• Work request
Word-for-word transcription: reproduce all of the data, but not the pictures.

• Data
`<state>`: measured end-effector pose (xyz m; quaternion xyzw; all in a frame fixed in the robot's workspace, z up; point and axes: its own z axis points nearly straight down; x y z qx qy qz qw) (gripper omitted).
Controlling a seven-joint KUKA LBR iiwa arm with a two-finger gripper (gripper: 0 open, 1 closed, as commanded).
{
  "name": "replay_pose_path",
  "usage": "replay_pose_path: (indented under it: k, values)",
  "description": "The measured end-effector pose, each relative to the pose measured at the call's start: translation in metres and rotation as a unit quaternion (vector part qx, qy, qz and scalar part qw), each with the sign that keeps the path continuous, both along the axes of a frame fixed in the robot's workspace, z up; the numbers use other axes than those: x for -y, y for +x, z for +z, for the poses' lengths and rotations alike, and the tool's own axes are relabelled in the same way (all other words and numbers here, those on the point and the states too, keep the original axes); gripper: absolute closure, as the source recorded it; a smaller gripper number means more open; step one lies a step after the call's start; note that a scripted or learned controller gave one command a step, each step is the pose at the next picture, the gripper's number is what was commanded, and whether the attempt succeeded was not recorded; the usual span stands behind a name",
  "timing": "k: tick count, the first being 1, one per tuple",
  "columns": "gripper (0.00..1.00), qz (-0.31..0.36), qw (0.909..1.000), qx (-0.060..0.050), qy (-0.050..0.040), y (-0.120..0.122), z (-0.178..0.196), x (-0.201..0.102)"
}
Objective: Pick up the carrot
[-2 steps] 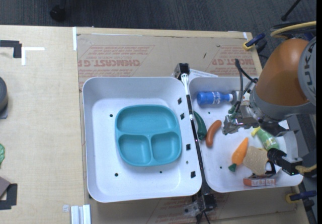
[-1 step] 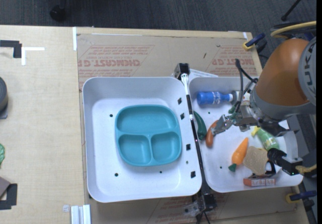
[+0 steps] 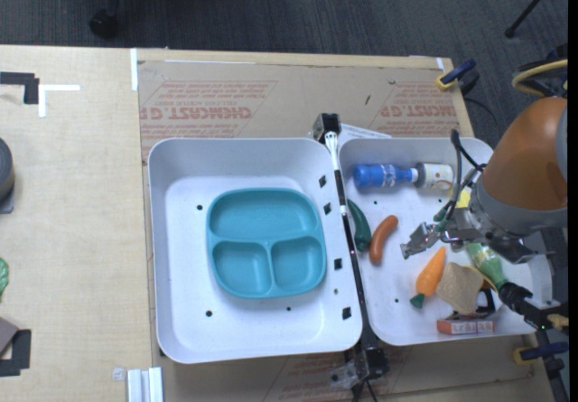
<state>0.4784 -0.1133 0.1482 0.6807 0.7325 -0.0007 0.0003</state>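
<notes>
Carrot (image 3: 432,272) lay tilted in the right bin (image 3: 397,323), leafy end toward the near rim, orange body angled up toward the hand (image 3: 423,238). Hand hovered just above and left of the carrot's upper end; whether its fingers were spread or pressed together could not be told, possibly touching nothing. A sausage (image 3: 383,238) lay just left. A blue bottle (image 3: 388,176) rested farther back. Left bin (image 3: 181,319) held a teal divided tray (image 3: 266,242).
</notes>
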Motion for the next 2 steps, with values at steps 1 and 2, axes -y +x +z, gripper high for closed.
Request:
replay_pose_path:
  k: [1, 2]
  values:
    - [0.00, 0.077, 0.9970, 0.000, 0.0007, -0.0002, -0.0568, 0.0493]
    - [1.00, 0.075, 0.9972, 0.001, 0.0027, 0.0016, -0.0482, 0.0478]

• Answer box
`<state>`: measured end-effector pose (xyz m; quaternion xyzw; all in a frame fixed in the robot's workspace, z up; point and axes: its own z axis points nearly straight down; x y z qx qy qz qw) (gripper omitted).
Controlling a seven-joint KUKA LBR iiwa arm with a two-finger gripper (gripper: 0 open, 1 closed, as commanded).
{
  "name": "replay_pose_path",
  "usage": "replay_pose_path: (indented under it: k, values)",
  "description": "The measured end-effector pose, each relative to the pose measured at the call's start: translation in metres and rotation as a unit quaternion (vector part qx, qy, qz and scalar part qw), each with the sign that keeps the path continuous, both along the axes of a frame fixed in the robot's workspace, z up; the numbers use other axes than those: x for -y, y for +x, z for +z, for the poses' lengths and rotations alike, and the tool's own axes are relabelled in the same way (all other words and numbers here, those on the point and the states too, keep the original axes); gripper: absolute closure, as the source recorded it; a smaller gripper number means more open; step one lies a step after the call's start; note that a scripted or learned controller gave one command a step, each step is the pose at the next picture, the gripper's number is what was commanded, and whether the attempt succeeded was not recorded; the usual span stands behind a name",
  "timing": "k: tick count, the first being 1, one per tuple",
  "columns": "gripper (0.00..1.00), qz (-0.31..0.36), qw (0.909..1.000), qx (-0.060..0.050), qy (-0.050..0.040), y (-0.120..0.122), z (-0.178..0.196), x (-0.201..0.102)"
}
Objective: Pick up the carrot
[-2 steps] 
[-1 step] 
[+0 steps] 
<state>0.4784 -0.1133 0.1482 0.6807 0.7325 -0.0007 0.0003</state>
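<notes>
Carrot (image 3: 432,272) lay tilted in the right bin (image 3: 397,323), leafy end toward the near rim, orange body angled up toward the hand (image 3: 423,238). Hand hovered just above and left of the carrot's upper end; whether its fingers were spread or pressed together could not be told, possibly touching nothing. A sausage (image 3: 383,238) lay just left. A blue bottle (image 3: 388,176) rested farther back. Left bin (image 3: 181,319) held a teal divided tray (image 3: 266,242).
</notes>
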Motion for the next 2 steps, with values at steps 1 and 2, axes -y +x +z, gripper high for closed.
Request:
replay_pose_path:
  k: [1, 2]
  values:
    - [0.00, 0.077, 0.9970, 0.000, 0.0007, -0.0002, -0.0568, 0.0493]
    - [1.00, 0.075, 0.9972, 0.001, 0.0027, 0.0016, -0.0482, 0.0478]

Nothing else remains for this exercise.